» ASSIGNED TASK:
From the data below, return each line in which the string "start" is found.

» DATASET SECTION:
((
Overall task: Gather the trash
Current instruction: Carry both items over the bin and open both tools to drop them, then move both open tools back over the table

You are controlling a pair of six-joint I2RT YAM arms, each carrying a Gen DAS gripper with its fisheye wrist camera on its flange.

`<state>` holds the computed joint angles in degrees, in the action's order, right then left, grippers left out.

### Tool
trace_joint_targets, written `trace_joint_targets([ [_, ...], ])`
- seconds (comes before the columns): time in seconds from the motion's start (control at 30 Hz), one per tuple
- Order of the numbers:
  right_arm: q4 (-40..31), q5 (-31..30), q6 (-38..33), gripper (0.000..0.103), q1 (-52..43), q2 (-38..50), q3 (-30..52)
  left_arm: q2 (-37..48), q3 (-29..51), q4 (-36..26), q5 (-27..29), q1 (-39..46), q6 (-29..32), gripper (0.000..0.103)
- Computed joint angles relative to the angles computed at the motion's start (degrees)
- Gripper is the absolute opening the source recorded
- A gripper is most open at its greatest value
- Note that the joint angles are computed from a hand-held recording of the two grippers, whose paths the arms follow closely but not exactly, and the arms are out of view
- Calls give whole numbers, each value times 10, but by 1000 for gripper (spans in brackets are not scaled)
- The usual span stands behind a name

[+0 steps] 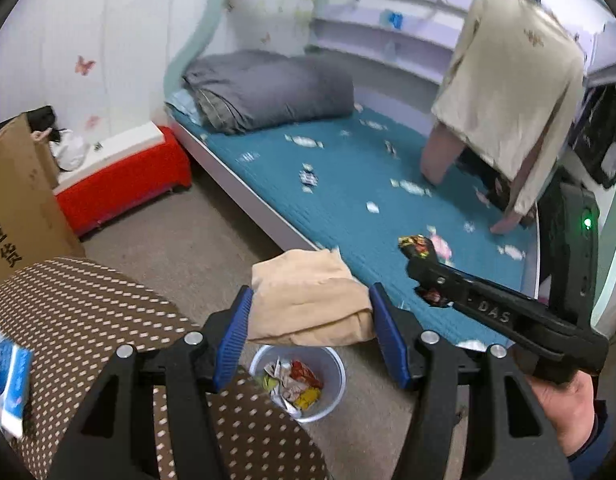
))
» RESULT OF THE EXERCISE:
- seconds (comes before the columns): time in seconds from the motion's start (control at 30 Hz), one per tuple
- Computed joint angles relative to the angles computed at the motion's start (degrees)

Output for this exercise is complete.